▸ **Task directions**: Scan the entries and copy each line where the word "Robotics" is present.

Segment Start: Task inputs

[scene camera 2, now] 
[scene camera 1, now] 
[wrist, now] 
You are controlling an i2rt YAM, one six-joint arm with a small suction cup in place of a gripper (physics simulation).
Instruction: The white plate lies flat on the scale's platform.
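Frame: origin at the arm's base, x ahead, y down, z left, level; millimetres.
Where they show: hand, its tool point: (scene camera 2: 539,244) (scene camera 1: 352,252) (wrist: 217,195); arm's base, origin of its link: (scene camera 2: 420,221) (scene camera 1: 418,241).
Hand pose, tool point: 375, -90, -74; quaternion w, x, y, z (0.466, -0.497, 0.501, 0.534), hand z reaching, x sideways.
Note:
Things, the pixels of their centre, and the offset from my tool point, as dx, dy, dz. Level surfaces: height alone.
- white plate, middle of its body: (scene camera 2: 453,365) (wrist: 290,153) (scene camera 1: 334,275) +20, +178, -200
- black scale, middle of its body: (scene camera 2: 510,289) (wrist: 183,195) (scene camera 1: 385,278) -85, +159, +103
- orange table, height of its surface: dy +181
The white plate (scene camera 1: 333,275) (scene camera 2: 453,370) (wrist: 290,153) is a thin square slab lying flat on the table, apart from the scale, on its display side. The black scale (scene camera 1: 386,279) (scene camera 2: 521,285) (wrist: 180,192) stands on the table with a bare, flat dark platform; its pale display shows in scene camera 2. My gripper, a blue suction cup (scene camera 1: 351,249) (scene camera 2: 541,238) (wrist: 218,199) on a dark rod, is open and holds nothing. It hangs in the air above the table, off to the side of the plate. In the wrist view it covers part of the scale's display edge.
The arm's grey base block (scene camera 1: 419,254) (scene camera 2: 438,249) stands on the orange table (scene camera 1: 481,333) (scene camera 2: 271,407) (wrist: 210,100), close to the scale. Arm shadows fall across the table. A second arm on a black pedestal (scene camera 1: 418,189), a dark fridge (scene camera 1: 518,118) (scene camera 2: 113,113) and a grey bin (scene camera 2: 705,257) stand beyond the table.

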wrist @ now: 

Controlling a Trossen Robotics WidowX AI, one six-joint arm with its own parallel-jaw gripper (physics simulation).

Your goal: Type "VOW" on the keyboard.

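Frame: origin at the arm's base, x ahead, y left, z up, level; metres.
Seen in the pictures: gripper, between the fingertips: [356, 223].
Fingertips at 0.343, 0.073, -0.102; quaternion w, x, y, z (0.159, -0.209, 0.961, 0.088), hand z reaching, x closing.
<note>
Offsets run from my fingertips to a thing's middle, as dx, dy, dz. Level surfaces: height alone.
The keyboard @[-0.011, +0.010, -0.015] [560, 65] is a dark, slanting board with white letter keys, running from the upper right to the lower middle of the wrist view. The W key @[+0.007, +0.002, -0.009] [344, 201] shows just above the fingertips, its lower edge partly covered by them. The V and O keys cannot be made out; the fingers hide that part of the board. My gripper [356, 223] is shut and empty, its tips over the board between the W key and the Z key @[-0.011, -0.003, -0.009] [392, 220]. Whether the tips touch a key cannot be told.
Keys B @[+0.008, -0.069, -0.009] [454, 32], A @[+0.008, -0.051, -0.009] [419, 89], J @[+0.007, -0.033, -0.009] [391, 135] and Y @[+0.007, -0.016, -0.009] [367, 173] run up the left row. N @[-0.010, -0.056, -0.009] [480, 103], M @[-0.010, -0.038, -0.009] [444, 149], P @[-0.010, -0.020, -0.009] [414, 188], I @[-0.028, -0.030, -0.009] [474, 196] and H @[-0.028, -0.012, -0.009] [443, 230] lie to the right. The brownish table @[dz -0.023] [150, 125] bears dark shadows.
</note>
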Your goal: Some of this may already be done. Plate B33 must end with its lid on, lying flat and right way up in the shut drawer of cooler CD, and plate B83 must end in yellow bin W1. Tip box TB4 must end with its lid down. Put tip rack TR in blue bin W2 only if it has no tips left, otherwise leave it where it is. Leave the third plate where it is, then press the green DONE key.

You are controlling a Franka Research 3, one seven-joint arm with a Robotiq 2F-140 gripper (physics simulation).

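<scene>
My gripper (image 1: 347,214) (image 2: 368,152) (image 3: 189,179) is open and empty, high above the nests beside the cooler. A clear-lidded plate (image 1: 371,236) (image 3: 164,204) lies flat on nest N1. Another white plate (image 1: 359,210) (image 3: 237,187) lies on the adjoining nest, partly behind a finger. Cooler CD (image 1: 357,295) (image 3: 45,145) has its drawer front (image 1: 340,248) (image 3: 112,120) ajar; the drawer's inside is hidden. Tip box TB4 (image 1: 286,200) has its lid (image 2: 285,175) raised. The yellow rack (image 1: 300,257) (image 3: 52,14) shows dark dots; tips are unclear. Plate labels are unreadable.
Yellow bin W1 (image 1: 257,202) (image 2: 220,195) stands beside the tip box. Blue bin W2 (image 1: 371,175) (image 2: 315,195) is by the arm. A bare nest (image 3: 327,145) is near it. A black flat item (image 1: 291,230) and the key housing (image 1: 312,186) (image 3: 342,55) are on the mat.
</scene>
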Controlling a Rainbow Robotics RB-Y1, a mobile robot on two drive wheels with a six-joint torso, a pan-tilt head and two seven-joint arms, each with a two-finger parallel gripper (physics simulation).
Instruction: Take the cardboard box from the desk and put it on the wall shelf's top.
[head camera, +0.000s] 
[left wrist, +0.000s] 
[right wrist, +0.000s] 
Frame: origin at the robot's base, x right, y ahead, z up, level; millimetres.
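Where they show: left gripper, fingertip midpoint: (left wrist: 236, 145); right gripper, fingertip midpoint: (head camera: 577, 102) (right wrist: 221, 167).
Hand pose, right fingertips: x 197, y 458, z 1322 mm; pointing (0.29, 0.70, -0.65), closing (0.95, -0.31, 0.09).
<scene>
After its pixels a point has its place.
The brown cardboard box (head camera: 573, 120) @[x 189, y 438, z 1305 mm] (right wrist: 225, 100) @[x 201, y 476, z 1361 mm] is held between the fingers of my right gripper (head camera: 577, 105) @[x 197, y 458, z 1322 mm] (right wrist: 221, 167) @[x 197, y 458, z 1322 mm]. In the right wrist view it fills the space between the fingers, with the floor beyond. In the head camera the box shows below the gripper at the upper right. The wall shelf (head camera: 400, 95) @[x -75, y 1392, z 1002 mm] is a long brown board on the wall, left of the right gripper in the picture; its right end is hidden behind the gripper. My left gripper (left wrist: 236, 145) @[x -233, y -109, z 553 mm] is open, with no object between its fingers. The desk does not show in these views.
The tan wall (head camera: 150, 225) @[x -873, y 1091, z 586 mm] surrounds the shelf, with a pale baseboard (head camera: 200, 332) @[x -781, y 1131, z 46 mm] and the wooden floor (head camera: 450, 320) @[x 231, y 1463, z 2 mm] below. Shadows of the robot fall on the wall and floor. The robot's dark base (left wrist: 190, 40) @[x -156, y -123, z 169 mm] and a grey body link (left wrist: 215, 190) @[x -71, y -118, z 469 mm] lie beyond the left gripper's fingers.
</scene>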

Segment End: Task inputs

▸ **Your solution**:
Controlling a Trossen Robotics WidowX AI, one six-joint arm with its own parallel-jaw gripper (physics simulation).
Controlling a Rainbow Robotics RB-Y1, a mobile robot on two drive wheels with a six-joint torso, a pan-tilt head and two seven-joint arms, each with a two-finger parallel gripper (physics simulation).

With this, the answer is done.